Intelligence is the ‘most important capability’ for armed forces conducting peacekeeping support operations (PSOs) today, explained Gideon Weiss, Rafael VP for business development, marketing and strategy in the Air and C4ISR Systems Division.
He was speaking on 26 May during a live webinar on “Tactical ISR Operations and Special Missions in the Modern Battlefield”.
Describing a series of mission sets associated with PSOs including mapping and modelling; border monitoring; force protection; persistence surveillance; and disaster relief, Weiss discussed how Rafael’s targeting pods could be integrated on manned or unmanned platforms.
Referring to Rafael products in this area which include the MicroLite, MIST-G and Reccelite, Weiss explained how ground forces must be supported with ‘superb surveillance in real-time’.
Such technology, he continued, reduces reliance upon satellites and provides an organic ISR capability to the force which is ‘available in a very short period of time from preparation to execution’.
Weiss also highlighted a series of emerging demand signals from armed forces around the world, including single airborne sensors capable of conducting multiple mission sets such as wide-area persistent surveillance (WAPS), wide-area photography, investigation and designation.
In addition, he identified the potential of passive 3D imaging to ‘revolutionise imagery for combat [forces] and PSOs’.
Rafael includes the Orbiter 4 UAV in its portfolio, having completed the acquisition of fellow Israeli company Aeronautics Group last September.

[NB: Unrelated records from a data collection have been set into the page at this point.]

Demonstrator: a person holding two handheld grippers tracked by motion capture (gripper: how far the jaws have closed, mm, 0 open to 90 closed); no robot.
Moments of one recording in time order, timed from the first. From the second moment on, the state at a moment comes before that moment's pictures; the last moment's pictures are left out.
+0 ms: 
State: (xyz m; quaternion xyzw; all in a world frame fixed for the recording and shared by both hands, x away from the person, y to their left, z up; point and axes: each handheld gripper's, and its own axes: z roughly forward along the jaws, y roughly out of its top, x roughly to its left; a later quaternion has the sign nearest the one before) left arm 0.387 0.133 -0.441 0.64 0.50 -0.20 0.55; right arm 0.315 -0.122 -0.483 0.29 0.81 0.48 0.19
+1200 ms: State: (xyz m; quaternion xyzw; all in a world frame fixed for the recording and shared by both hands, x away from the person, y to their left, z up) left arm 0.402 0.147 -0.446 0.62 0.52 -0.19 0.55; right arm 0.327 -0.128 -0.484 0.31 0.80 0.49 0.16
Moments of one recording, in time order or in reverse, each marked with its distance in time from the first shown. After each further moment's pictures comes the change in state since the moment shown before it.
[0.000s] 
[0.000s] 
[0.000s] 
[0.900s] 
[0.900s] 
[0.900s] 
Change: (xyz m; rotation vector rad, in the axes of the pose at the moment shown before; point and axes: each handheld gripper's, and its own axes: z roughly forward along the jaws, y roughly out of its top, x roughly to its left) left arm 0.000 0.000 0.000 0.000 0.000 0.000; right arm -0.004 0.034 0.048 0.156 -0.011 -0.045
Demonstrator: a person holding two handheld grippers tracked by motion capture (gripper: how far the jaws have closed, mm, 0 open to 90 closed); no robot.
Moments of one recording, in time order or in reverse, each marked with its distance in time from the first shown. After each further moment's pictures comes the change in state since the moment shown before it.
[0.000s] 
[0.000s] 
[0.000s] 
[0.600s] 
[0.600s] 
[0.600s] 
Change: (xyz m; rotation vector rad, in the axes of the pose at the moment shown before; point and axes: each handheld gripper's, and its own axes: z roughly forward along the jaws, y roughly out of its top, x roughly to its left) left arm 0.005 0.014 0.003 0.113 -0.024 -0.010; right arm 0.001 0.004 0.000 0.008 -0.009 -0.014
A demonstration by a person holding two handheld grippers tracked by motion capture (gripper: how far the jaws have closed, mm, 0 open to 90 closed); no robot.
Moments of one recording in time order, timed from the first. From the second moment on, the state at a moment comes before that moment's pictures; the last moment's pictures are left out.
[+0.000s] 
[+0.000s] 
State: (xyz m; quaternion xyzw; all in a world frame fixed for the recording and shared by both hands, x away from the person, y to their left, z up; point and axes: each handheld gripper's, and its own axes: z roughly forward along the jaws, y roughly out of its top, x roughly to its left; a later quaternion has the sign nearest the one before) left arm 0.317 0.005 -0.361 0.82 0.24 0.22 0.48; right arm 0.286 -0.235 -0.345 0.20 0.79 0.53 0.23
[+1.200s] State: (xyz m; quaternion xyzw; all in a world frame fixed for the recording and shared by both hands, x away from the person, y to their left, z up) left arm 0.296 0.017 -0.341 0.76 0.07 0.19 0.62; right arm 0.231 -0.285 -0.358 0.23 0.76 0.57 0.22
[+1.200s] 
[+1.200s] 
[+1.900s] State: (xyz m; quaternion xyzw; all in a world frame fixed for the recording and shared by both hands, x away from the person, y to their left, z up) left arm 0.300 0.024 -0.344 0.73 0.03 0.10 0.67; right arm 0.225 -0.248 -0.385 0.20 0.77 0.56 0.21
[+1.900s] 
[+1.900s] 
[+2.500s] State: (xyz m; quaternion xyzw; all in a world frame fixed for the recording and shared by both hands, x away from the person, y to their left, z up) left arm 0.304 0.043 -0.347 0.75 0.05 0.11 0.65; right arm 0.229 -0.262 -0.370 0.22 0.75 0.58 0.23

Orbiter 4 is capable of carrying the Microlite ISR Sensor System to support WAPS operations.
According to Weiss, the Class-II UAV is capable of covering up to 6km2 at an operating altitude of 8,000ft above ground level although this could be reduced as low as 4km2 should the UAV be forced to operate at just 6,000ft above ground level.
‘A single sensor on the UAV can track an entire area as well as the specific movements [of targets of interest] on the ground,’ Weiss said.